§ **Assignment**
Could you restate, exactly and with nothing added, the lines from the start of the data through the line that holds "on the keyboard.", leaving the pictures out?

§ **Saved entries**
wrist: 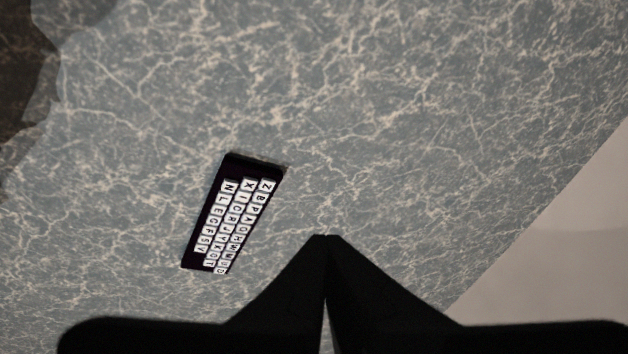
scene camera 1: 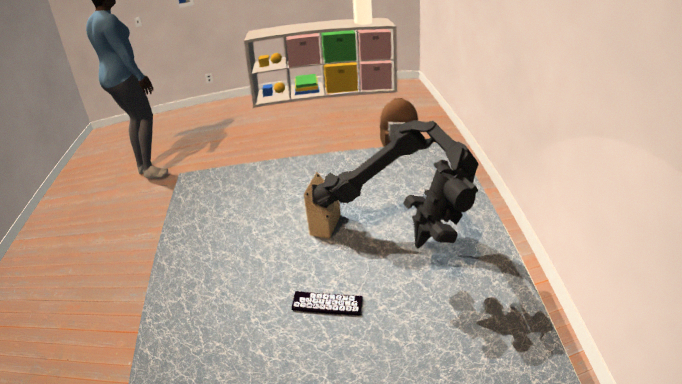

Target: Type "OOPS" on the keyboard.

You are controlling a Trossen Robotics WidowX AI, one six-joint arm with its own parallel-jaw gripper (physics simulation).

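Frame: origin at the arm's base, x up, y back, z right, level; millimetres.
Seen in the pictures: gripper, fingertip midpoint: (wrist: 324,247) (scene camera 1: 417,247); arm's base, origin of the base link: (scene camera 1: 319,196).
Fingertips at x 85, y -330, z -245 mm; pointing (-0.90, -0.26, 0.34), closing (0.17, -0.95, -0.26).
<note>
Offsets run from my fingertips to a thing's middle. Level surfaces: height alone.
A black keyboard @[dx -212, dy -2, dz +242 mm] (scene camera 1: 327,303) (wrist: 231,215) with three rows of white letter keys lies flat on the marbled surface @[dx -221 mm] (scene camera 1: 225,260) (wrist: 400,165). In the wrist view it stands tilted, left of the fingertips, with its letters turned sideways. The S key @[dx -206, dy +20, dz +262 mm] (wrist: 203,240) is in the left row and the P key @[dx -206, dy -29, dz +199 mm] (wrist: 255,209) is in the right row; which key is O is too small to tell surely. My gripper (scene camera 1: 419,245) (wrist: 324,247) is shut and empty. It hangs above the surface, behind and to the right of the keyboard in the scene view, apart from it.
The arm's brown base block (scene camera 1: 322,217) stands behind the keyboard. A pale wall (scene camera 1: 575,125) runs along the right side. At the back are a shelf unit (scene camera 1: 320,27) and a brown rounded object (scene camera 1: 398,110). A person (scene camera 1: 115,55) stands at the back left.
</note>
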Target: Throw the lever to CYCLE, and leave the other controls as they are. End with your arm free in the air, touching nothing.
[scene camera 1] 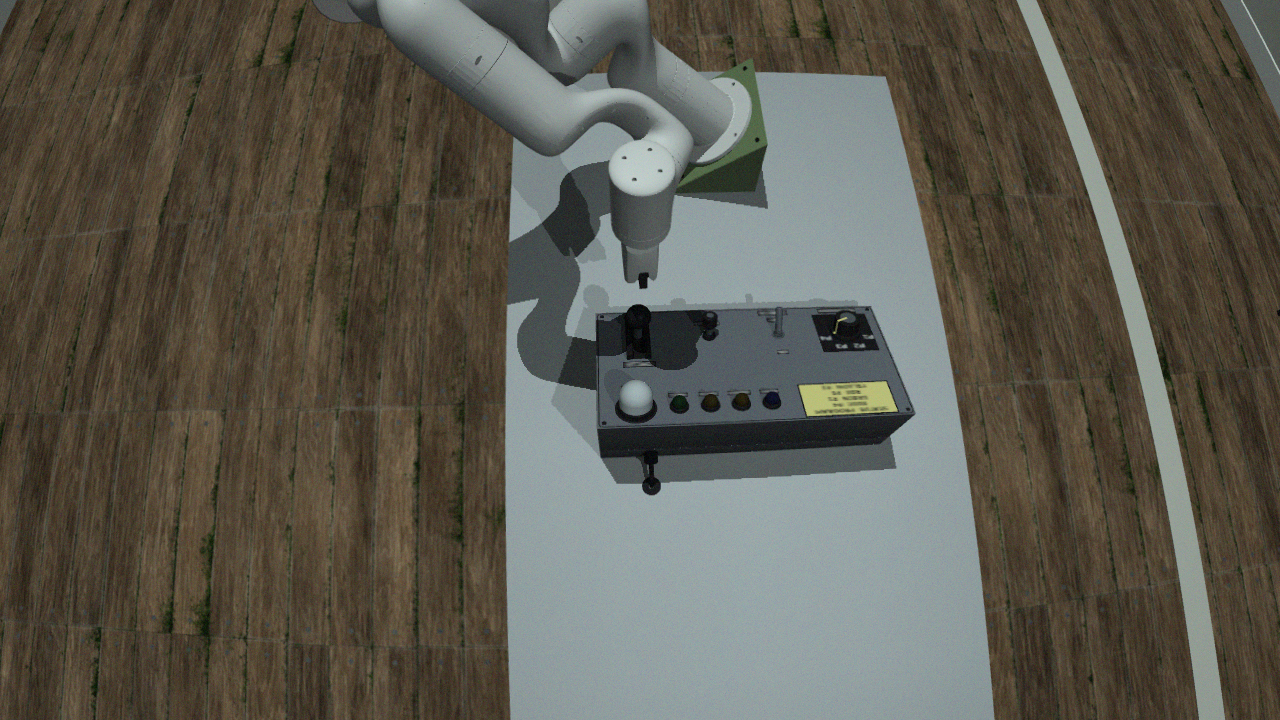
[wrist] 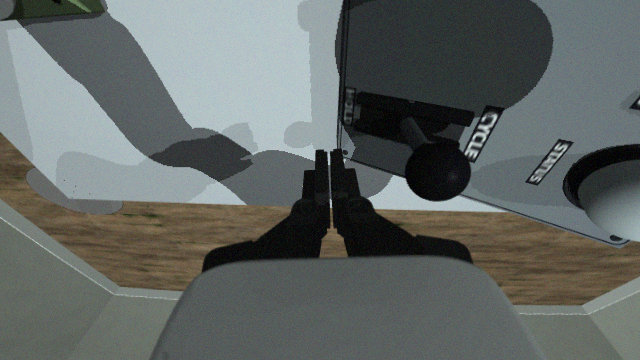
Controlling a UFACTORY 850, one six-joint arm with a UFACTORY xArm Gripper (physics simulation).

§ **Result below**
wrist: 
scene camera 1: 

Target: Type "OOPS" on the keyboard.

The response to this exercise has been given in full.